Lech Poznań czeka już na inaugurację rundy wiosennej PKO Ekstraklasy. Ostatnie sprawdziany zaliczał w ekstremalnych warunkach, mimo to trener John van den Brom jest zadowolony - także z sytuacji kadrowej.

W sobotę mistrz Polski rozegrał dwumecz z Hansą Rostock - 9. zespołem 2. Bundesligi. W pierwszej potyczce zwyciężył 4:0, natomiast w drugiej padł bezbramkowy remis.

Pogoda nieco storpedowała plany poznaniaków, bowiem pierwotnie jedno z tych spotkań miało się odbyć na głównej płycie Stadionu Miejskiego. Ostatecznie obie rozegrano na boisku bocznym, a powodem były obfite opady śniegu i fatalne warunki do gry.

Mimo to John van den Brom nie narzeka. - Nawet jeśli warunki nie były łatwe, staraliśmy się grać to, co sobie założyliśmy wcześniej.
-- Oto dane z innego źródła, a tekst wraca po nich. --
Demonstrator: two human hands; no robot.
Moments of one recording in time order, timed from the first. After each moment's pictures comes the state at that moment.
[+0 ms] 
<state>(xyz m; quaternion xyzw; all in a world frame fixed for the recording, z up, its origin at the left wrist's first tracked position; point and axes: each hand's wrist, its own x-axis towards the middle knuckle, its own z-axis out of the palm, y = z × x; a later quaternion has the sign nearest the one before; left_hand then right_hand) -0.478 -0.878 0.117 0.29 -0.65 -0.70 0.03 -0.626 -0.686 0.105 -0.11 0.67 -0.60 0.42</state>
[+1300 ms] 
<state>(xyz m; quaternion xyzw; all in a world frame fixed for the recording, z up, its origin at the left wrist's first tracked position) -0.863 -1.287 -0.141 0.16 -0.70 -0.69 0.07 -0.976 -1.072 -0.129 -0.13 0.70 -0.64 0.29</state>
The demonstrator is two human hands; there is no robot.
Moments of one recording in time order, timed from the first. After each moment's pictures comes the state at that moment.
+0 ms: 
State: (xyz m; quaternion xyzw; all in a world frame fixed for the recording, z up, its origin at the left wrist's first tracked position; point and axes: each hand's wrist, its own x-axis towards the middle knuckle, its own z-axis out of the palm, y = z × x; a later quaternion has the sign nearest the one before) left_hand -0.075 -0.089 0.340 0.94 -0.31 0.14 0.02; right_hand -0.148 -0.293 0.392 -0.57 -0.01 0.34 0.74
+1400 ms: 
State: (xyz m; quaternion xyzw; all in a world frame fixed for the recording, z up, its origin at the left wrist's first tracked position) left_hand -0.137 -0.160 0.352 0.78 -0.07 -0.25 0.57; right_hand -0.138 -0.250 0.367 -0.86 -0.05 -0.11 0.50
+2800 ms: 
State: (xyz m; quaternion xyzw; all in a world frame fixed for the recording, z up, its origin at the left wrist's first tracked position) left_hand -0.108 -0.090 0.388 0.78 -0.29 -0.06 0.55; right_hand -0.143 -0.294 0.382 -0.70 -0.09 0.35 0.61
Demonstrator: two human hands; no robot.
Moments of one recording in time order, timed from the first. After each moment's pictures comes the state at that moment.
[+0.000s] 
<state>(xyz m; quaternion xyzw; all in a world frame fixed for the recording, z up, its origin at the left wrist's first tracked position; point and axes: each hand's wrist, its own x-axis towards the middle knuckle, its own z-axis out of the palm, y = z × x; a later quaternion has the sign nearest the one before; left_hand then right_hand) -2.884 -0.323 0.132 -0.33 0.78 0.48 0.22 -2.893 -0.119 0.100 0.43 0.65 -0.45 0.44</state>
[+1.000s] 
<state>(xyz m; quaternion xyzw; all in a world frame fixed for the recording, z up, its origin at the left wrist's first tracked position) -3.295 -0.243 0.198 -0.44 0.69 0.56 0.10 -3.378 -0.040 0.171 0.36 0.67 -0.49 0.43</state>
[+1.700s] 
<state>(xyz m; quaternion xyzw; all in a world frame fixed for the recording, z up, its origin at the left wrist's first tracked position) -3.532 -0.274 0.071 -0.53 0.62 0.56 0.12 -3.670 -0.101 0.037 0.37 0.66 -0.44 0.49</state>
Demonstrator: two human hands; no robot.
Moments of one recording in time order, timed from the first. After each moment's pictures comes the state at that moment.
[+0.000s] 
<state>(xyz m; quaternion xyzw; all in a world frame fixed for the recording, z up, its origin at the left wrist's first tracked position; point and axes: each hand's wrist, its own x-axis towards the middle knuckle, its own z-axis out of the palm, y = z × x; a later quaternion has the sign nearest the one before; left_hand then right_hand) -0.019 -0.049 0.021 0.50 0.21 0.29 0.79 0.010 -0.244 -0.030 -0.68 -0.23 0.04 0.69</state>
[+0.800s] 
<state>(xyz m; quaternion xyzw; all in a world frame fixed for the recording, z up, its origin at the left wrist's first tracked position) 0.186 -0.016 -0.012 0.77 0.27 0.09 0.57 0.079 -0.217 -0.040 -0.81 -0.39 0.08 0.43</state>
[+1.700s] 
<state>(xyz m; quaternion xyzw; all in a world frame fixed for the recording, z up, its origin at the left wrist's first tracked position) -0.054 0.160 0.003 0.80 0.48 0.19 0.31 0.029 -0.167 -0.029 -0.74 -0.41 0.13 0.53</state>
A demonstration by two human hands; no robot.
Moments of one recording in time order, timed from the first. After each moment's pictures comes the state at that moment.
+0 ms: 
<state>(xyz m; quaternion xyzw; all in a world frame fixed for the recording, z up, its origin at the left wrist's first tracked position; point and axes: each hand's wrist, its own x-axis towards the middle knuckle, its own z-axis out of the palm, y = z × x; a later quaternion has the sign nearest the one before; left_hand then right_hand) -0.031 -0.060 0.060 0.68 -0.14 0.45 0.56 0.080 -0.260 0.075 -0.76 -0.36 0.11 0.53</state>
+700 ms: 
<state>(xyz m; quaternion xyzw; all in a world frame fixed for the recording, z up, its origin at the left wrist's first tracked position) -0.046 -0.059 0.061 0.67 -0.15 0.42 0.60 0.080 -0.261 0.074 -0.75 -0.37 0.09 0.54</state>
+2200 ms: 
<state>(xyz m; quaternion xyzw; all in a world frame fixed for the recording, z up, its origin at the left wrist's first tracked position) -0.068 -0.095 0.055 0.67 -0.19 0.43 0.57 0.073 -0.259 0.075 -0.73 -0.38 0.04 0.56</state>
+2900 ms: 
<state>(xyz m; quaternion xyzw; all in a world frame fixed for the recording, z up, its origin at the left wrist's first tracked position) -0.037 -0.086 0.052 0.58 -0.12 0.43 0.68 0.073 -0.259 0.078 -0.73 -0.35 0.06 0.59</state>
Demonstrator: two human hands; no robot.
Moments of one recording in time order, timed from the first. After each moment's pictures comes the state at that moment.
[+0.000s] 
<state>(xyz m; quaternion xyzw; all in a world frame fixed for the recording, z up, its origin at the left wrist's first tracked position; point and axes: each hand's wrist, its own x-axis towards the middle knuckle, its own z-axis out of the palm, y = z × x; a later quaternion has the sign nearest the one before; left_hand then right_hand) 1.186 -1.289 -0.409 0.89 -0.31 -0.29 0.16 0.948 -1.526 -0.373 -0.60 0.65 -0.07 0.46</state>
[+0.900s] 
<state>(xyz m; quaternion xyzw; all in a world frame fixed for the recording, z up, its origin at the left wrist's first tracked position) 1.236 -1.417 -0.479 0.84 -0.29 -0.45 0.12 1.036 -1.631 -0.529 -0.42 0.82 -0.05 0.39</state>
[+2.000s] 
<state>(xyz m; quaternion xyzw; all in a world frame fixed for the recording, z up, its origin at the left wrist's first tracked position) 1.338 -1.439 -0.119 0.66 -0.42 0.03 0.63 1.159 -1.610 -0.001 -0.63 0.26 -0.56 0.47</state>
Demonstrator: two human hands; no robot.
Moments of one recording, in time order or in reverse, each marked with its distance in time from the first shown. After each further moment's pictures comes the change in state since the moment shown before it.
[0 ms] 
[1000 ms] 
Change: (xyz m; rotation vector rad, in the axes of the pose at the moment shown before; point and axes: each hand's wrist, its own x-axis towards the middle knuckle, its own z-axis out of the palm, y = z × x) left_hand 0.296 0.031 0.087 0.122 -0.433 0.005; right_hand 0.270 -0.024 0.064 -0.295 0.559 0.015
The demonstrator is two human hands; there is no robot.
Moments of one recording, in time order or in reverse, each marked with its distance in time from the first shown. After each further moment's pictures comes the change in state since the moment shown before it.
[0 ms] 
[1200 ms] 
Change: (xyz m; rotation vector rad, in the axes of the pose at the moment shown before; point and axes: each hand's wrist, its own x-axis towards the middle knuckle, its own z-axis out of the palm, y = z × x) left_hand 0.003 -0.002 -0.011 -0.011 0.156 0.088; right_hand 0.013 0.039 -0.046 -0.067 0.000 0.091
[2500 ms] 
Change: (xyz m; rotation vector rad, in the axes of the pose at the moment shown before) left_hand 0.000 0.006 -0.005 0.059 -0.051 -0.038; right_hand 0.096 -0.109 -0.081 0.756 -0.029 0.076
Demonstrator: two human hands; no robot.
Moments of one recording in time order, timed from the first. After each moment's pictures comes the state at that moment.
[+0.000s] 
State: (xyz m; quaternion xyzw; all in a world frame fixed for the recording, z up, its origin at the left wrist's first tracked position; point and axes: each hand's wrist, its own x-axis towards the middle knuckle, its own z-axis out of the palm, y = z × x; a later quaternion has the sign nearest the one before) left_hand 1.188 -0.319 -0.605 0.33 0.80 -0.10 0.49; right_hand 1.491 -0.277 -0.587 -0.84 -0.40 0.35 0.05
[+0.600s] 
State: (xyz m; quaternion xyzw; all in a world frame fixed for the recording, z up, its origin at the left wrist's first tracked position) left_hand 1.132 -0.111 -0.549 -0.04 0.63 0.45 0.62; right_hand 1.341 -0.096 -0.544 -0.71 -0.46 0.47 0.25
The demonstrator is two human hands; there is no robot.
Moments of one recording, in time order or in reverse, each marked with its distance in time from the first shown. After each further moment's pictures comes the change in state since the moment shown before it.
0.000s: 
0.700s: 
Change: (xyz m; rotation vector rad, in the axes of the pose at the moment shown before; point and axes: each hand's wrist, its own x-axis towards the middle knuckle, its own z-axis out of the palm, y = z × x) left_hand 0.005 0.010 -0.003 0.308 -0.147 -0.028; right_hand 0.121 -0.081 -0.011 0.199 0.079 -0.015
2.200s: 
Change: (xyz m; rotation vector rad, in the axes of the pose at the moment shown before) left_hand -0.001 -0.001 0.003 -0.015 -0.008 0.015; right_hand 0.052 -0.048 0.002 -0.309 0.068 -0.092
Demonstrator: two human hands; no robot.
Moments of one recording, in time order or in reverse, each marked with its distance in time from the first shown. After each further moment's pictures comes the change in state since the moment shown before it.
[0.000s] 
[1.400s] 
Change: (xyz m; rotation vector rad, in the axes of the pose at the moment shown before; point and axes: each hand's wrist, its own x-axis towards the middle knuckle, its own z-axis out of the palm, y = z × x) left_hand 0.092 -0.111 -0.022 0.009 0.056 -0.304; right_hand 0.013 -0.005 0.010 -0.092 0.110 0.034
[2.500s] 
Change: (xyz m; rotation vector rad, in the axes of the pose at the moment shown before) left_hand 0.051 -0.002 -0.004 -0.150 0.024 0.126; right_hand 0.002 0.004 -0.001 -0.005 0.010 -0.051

Tak było w obu sparingach. Jest przecież zima, więc można się spodziewać śniegu. Było zimno, było dużo śniegu, ale to był dobry sprawdzian, bo przecież możemy zagrać w podobnych warunkach także później. Najważniejsze jest to, jak dopasujesz się do sytuacji, a zawodnicy zrobili to dobrze - podkreślił na łamach oficjalnego serwisu klubu trener Lecha.

ZOBACZ WIDEO: Tyle chce zarabiać Josue w Legii. Oczekuje podwyżki

- Nie mamy żadnych urazów po tych meczach kontrolnych, co jest dla nas dobrą wiadomością. Wielu zawodników zagrało po 90 minut, co również jest dobre - dodał.

W sobotę na boisku nie pojawili się Lubomir Satka, a także Mikael Ishak. Sztab mistrza Polski dmuchał na zimne i nie chciał ryzykować ich zdrowia po drobnych dolegliwościach. Obaj jednak powinni być gotowi na inaugurację.

Batalię o stawkę mistrz Polski rozpocznie w najbliższy piątek o godz. 20.30, gdy w ramach 18. kolejki PKO Ekstraklasy zmierzy się na wyjeździe ze Stalą Mielec.

Aktualnie "Kolejorz" zajmuje 6. miejsce w tabeli z dorobkiem 28 pkt. Do otwierającego podium Widzewa Łódź traci tylko "oczko".